*WHAT IS EXPECTED*
Keep only those lines of the records that include the string "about".
*** Opening GIVEN INFORMATION ***
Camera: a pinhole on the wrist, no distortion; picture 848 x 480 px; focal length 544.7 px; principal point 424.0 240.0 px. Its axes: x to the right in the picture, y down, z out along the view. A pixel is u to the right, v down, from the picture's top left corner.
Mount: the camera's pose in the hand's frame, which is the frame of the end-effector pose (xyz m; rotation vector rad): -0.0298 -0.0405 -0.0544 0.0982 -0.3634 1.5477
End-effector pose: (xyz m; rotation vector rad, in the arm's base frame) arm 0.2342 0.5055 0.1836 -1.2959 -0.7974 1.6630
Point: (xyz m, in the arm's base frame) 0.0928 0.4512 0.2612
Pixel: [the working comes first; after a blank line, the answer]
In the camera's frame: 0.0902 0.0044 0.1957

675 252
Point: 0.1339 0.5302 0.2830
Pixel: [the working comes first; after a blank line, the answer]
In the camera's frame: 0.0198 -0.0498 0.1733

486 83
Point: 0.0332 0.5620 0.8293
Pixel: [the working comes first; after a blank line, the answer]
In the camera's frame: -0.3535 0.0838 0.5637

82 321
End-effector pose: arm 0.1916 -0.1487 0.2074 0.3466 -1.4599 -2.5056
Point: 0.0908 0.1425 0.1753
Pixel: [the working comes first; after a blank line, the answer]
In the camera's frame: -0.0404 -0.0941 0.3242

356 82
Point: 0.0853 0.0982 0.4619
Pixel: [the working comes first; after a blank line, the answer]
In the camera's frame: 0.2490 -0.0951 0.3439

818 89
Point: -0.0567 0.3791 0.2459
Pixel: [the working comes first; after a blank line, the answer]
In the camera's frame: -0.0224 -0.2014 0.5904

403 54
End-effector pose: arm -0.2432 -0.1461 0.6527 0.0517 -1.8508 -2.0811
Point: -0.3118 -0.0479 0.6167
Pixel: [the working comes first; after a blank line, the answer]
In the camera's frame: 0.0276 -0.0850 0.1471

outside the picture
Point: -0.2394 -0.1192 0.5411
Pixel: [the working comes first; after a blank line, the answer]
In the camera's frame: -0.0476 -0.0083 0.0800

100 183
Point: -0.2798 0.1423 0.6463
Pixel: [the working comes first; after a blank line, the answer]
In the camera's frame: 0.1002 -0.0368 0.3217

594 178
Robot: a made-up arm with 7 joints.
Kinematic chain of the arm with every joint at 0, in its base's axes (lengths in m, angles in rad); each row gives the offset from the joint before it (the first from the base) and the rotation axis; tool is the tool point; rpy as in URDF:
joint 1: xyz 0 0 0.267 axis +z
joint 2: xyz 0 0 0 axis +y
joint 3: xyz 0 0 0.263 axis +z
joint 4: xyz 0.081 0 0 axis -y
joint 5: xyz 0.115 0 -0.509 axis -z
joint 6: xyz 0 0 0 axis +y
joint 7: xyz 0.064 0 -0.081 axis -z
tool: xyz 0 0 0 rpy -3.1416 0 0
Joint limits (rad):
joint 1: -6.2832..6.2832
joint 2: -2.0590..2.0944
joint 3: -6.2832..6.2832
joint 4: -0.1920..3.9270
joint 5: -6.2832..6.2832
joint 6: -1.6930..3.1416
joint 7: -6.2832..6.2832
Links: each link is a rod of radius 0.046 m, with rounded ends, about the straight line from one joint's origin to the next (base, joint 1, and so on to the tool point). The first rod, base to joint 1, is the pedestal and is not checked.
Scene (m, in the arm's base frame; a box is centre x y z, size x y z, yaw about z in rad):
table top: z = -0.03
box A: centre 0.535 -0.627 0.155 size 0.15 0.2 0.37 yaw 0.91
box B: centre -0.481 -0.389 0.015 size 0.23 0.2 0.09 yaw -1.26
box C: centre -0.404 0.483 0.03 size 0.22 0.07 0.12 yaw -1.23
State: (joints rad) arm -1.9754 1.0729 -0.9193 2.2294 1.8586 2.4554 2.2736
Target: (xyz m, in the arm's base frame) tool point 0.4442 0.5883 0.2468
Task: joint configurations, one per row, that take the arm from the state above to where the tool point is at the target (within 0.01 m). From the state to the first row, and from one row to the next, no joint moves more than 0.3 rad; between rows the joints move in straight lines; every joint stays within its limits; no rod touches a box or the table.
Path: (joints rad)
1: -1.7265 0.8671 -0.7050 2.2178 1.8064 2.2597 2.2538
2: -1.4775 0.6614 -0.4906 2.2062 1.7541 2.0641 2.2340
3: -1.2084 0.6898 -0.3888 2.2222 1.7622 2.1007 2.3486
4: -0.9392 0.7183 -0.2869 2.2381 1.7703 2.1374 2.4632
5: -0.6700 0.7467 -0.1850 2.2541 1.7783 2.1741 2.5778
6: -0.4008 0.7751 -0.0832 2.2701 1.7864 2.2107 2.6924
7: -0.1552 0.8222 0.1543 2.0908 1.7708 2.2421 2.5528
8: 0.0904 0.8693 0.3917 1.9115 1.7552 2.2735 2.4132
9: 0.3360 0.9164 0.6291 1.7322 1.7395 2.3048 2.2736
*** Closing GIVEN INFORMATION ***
*THE ANSWER*
Links: each link is a rod of radius 0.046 m, with rounded ends, about the straight line from one joint's origin to the next (base, joint 1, and so on to the tool point). The first rod, base to joint 1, is the pedestal and is not checked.
Scene (m, in the arm's base frame; a box is centre x y z, size x y z, yaw about z in rad):

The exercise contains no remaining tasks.